*YOUR OBJECTIVE*: Keeping every character in place, output all the data.

*DATASET CONTENT*:
☆ ☆ ☆ ☆
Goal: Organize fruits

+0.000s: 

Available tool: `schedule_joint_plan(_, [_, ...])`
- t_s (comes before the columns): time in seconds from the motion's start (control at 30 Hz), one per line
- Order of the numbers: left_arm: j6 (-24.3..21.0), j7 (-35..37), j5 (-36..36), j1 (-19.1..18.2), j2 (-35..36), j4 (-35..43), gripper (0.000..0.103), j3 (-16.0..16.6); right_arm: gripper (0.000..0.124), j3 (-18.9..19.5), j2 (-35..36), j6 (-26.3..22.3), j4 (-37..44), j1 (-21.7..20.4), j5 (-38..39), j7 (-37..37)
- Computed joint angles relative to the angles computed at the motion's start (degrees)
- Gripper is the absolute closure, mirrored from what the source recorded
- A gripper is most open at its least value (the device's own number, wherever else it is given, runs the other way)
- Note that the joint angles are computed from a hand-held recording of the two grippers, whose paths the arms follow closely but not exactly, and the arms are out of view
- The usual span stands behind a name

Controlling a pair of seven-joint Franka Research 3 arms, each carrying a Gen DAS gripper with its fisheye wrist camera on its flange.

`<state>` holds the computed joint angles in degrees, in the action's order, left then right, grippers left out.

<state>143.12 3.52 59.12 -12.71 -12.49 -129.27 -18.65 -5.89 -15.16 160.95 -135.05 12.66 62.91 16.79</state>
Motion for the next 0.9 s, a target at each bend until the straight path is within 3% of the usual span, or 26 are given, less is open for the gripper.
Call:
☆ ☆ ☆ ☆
*THE ANSWER*:
Goal: Organize fruits

+0.000s: 

Available tool: `schedule_joint_plan(_, [_, ...])`
- t_s (comes before the columns): time in seconds from the motion's start (control at 30 Hz), one per line
- Order of the numbers: left_arm: j6 (-24.3..21.0), j7 (-35..37), j5 (-36..36), j1 (-19.1..18.2), j2 (-35..36), j4 (-35..43), gripper (0.000..0.103), j3 (-16.0..16.6); right_arm: gripper (0.000..0.124), j3 (-18.9..19.5), j2 (-35..36), j6 (-26.3..22.3), j4 (-37..44), j1 (-21.7..20.4), j5 (-38..39), j7 (-37..37)
- Computed joint angles relative to the angles computed at the motion's start (degrees)
- Gripper is the absolute closure, mirrored from what the source recorded
- A gripper is most open at its least value (the device's own number, wherever else it is given, runs the other way)
- Note that the joint angles are computed from a hand-held recording of the two grippers, whose paths the arms follow closely but not exactly, and the arms are out of view
- The usual span stands behind a name

Controlling a pair of seven-joint Franka Research 3 arms, each carrying a Gen DAS gripper with its fisheye wrist camera on its flange.

`<state>` holds the computed joint angles in degrees, in the action's order, left then right, grippers left out.

<state>143.12 3.52 59.12 -12.71 -12.49 -129.27 -18.65 -5.89 -15.16 160.95 -135.05 12.66 62.91 16.79</state>
Motion for the next 0.9 s, a target at each bend until the straight path is within 3% of the usual span, or 26 are given, less is open for the gripper.
Call:

The output given here is complete.